Wednesday, March 19, 2014

Stocks Down on the Fed Press Conference…Trucking Positive on the Economy

“Stocks were relatively stable as Yellen started her press conference wrapping up the Fed's Open Market Committee two-day policy meeting, but fell sharply after she said the Fed's stimulus program would most likely be finished by the fall and that a rate hike could come as soon as early 2015. …the Fed said it will continue trimming, or tapering, its monthly bond buying program by another $10 billion, to $55 billion a month…The Fed also said in its statement that was dropping its 6.5% unemployment threshold for hiking interest rates, instead saying that it will strive for maximum employment and 2% inflation before any rate change.”  Story at…

The American Trucking Associations’ advanced seasonally adjusted For-Hire Truck Tonnage Index increased 2.8% in February, after plunging 4.5% the previous month…Compared with February 2013, the SA index increased 3.6%. Year-to-date, compared with the same period last year, tonnage is up 2.3%...“It is pretty clear that winter weather had a negative impact on truck tonnage during February,” said ATA Chief Economist Bob Costello. “However, the impact wasn’t as bad as in January because of the backlog in freight due to the number of storms that hit over the January and February period.” Full press release at…
Trucking says the economy is OK.

“Porsche AG will swap out the engine on the racing version of the 911 sports car after the German automaker took the rare step of telling customers to stop driving the model because the vehicle could catch fire.”  Story at…
Chevy couldn’t replace a 15-cent starter spring for 10-years, but Porsche is swapping entire engines after 2-failures.  I guess that‘s what you get when you pay 200-grand for a car.  Unfortunately, this story doesn’t apply to me.

Wednesday, the S&P 500 was flat until the end of the Fed meeting when it fell sharply and finished down 0.6% to 1861 (rounded). 
VIX rose about 4% to 15.12.
The yield on the 10-year Treasury Note jumped to 2.77% over concern that interest rates might rise sooner than expected.

With Market Internals down today (and over the 10-day moving averages that I track) and the recent NTSM sell signal, it looks like the correction may be back on the table.   

The 10-day moving average of stocks advancing dropped to 49.6% at the close.  (A number below 50% for the 10-day average is generally bad news for the market.)   New-highs outpaced new-lows Wednesday.  The spread (new-highs minus new-lows was +83.  (It was +126 Tuesday). The 10-day moving average of change in the spread was minus-9. In other words, over the last 10-days, on average, the spread has decreased by 9 each day. The smoothed 10-dMA of up-volume has not had an up-day in the last 7-trading seasons; it was down again today.  The internals are negative on the market. 

Market Internals are a decent trend-following analysis of current market action, but should not be used alone for short term trading.
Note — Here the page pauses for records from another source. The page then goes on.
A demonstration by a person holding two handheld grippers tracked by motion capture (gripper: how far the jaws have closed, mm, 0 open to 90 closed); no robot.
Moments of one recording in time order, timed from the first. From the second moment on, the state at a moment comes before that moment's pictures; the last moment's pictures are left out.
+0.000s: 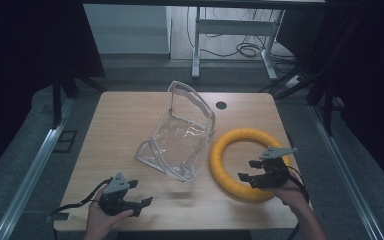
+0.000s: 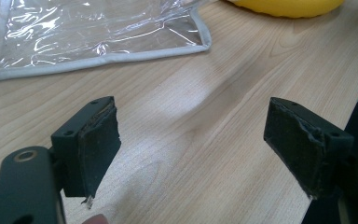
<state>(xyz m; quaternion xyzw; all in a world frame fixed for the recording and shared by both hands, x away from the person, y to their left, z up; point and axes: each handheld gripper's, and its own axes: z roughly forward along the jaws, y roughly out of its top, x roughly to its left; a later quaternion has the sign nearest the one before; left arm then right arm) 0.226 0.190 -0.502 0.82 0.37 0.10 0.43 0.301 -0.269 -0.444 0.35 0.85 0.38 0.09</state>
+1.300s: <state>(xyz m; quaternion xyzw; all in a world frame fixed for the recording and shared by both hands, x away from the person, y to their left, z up) 0.227 0.189 -0.504 0.82 0.37 0.10 0.42 0.325 -0.202 -0.489 0.26 0.96 0.09 0.03</state>
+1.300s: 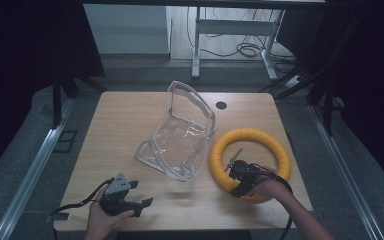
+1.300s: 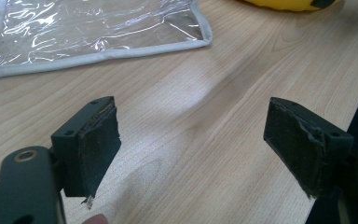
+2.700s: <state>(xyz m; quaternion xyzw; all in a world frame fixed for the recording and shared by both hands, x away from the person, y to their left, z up) 0.227 0.188 -0.505 0.82 0.37 0.10 0.42 0.340 -0.245 -0.428 0.30 0.90 0.30 -0.03</state>
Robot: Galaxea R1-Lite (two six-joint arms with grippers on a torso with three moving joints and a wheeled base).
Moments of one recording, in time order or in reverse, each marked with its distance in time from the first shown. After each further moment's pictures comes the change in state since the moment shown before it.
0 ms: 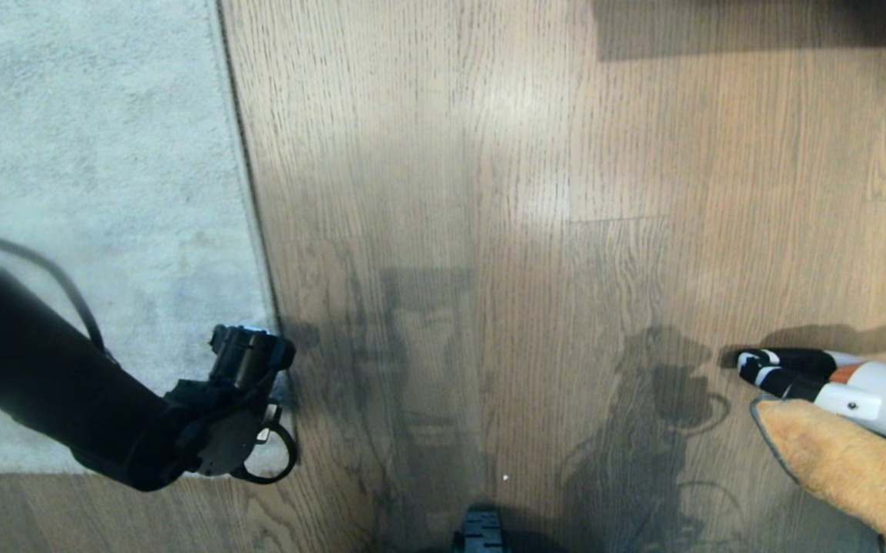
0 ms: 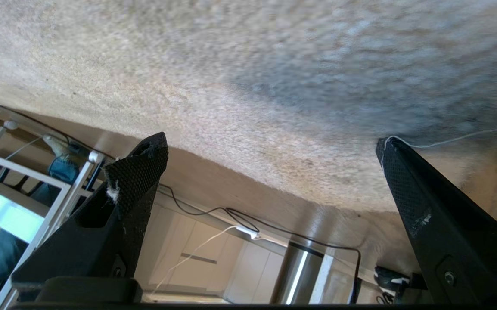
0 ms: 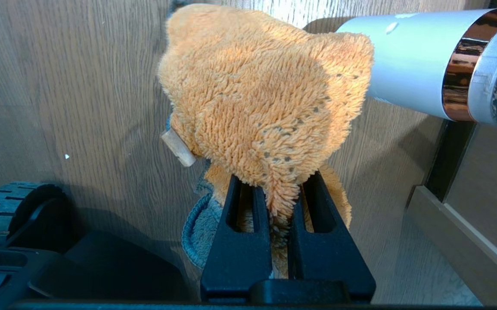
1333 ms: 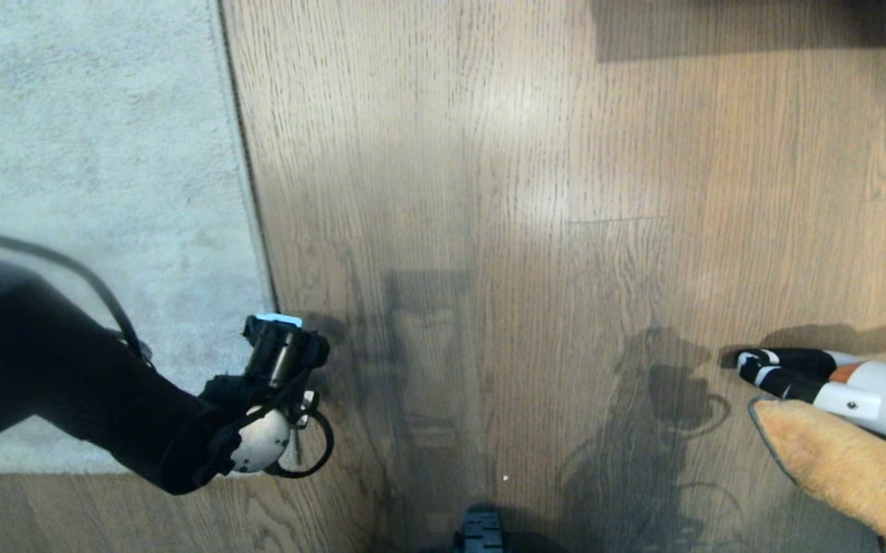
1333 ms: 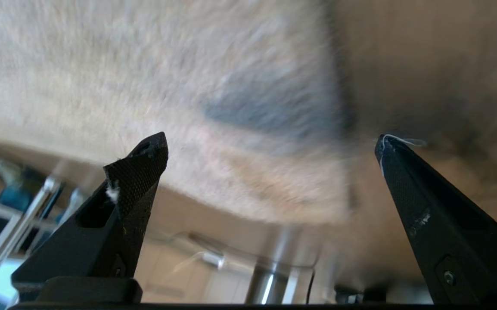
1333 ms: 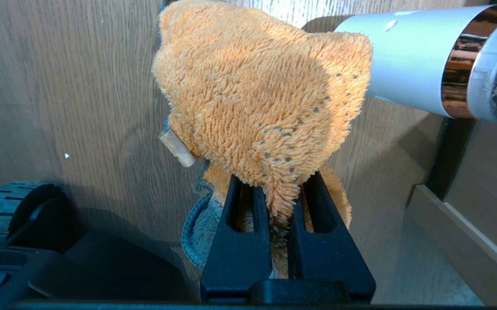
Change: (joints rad) left arm -0.105 0.014 -0.043 -0.039 -0.012 -0.077; right arm 0.000 0.000 0.000 0.001 0.000 0.000
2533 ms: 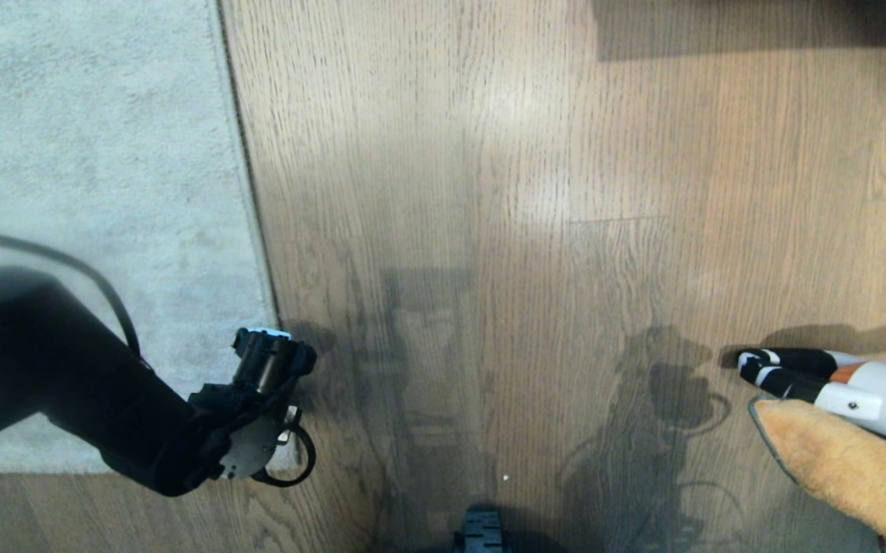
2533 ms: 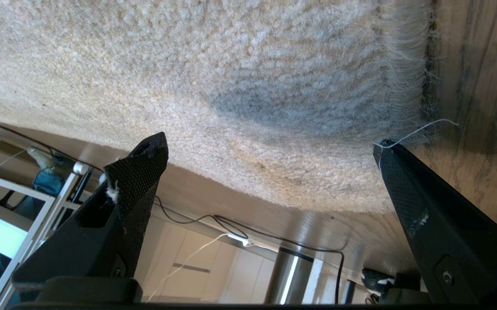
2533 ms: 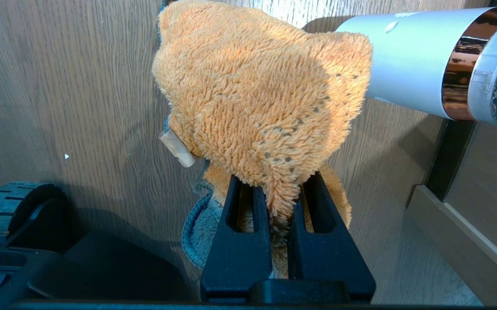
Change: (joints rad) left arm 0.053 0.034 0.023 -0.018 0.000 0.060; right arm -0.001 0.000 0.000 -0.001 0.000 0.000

They are usually right, but they are often late.  They are most useful when they diverge from the Index.  In 2013, using these internals alone would have made a 16% return vs. 30% for the S&P 500 (in on Positive out on Negative – no shorting).  Of course, few trend-following systems will do well in an extreme low-volatility, straight-up year like 2013.

The NTSM analytical model remained HOLD today.  The Price indicator is positive because up moves have been bigger than down moves recently. Sentiment is negative. Volume and VIX indicators are neutral.

I reduced to 30% invested in stocks because of the NTSM sell signal on 13 March.  This is a conservative stock allocation commensurate with the NTSM Sell signal.  Leaving 30% invested hedges the bet in case NTSM is wrong – no system is perfect.  I will return to 50%-stock allocation if the Market Internals of the NTSM indicators turn positive.  Internals could turn positive soon, but it all depends on the market.